- As a principal member of the team, you will be the authority on SRE subject matter. This includes but is not limited to SLI/SLO development, error budgets, eliminating toil, and automation.
- You will lead cross-company projects and help set the roadmap for the team in collaboration with the Director of Site Reliability Engineering.
- You will mentor other engineers within the team and across Hinge in best practices regarding Kubernetes, microservices, production readiness, and others.
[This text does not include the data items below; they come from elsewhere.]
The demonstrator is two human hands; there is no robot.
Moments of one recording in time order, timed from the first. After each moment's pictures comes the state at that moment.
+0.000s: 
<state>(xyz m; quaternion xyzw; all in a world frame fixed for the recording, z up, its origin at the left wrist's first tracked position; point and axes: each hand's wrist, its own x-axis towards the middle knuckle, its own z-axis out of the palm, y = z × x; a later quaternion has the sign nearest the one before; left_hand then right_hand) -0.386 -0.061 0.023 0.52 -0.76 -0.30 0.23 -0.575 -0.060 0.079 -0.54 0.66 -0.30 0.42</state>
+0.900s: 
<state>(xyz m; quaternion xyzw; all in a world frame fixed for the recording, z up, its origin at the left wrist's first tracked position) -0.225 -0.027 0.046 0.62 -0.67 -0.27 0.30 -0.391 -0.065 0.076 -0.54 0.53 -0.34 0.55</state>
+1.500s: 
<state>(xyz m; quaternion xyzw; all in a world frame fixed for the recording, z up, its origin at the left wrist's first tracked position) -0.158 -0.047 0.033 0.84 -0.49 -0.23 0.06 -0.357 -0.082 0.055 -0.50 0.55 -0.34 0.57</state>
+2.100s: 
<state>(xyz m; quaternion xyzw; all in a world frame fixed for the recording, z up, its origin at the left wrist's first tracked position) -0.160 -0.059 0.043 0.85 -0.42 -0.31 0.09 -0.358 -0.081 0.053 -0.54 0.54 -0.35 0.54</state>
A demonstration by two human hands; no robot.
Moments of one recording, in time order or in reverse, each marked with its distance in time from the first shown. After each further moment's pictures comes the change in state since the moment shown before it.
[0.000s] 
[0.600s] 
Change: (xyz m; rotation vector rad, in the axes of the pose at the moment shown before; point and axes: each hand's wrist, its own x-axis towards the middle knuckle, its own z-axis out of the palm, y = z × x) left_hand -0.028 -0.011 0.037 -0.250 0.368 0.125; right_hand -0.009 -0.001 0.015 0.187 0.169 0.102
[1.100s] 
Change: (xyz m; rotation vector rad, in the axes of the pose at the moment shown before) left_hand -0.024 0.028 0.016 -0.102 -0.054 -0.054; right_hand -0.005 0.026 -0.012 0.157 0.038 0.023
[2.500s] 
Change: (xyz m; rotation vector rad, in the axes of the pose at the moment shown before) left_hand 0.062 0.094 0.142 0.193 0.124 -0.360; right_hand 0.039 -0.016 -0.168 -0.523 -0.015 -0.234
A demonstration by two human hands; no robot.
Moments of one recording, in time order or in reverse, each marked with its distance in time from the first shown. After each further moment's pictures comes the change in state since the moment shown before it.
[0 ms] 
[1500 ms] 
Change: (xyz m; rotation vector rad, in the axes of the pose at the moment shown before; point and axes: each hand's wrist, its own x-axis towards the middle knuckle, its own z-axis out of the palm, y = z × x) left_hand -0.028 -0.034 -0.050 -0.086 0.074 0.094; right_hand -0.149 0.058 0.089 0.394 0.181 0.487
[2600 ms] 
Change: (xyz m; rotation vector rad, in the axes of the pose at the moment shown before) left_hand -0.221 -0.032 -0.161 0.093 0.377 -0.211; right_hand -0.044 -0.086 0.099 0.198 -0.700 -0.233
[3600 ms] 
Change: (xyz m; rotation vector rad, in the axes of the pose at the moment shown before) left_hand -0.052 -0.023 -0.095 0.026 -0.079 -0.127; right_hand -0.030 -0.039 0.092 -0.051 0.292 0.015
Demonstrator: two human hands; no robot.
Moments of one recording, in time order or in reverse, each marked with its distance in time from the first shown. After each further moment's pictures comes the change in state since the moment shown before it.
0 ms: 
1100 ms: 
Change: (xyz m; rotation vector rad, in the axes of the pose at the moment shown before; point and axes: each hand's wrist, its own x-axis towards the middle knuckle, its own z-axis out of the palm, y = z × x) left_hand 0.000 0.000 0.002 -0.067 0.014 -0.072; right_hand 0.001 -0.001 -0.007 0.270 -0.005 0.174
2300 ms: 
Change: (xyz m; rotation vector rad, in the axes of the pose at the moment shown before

- You will be sharing ownership of the Production environment with the rest of the SRE team. You will work closely with the product developers and other engineering departments to help deploy their work in a safe and reliable manner.
- You will build tools to make our infrastructure more consistent, more reliable, more observable, and require less manual intervention. We are currently rebuilding our infrastructure in Terraform and Ansible. This work will continue in 2021 to include global expansion.
- Join the 24x7 on-call rotation for the production infrastructure. The rotation will be one week tours rotated amongst 4-5 (including yourself) SREs (we plan to grow and spread this out further in 2020)
What We’re Looking For:
- 7+ years of experience with Linux systems administration.
- 7+ years coding experience (can run alongside the above SA timeline).
- Extensive experience with AWS.
- Deep database knowledge is a plus, we are in need of a guru in this area.
- Understanding of SRE processes, SLI vs SLO vs SLA, how to define and live by an error budget, etc.
- Coding experience in Go, Bash, or Python (the SRE team uses mostly Go and Bash).
- Experience as a member of 24/7 on-call rotation.
- 2+ years of Docker/Kubernetes experience.
- The ability to automate your tasks in Bash or Go.
- Terraform is optional, but a strong plus.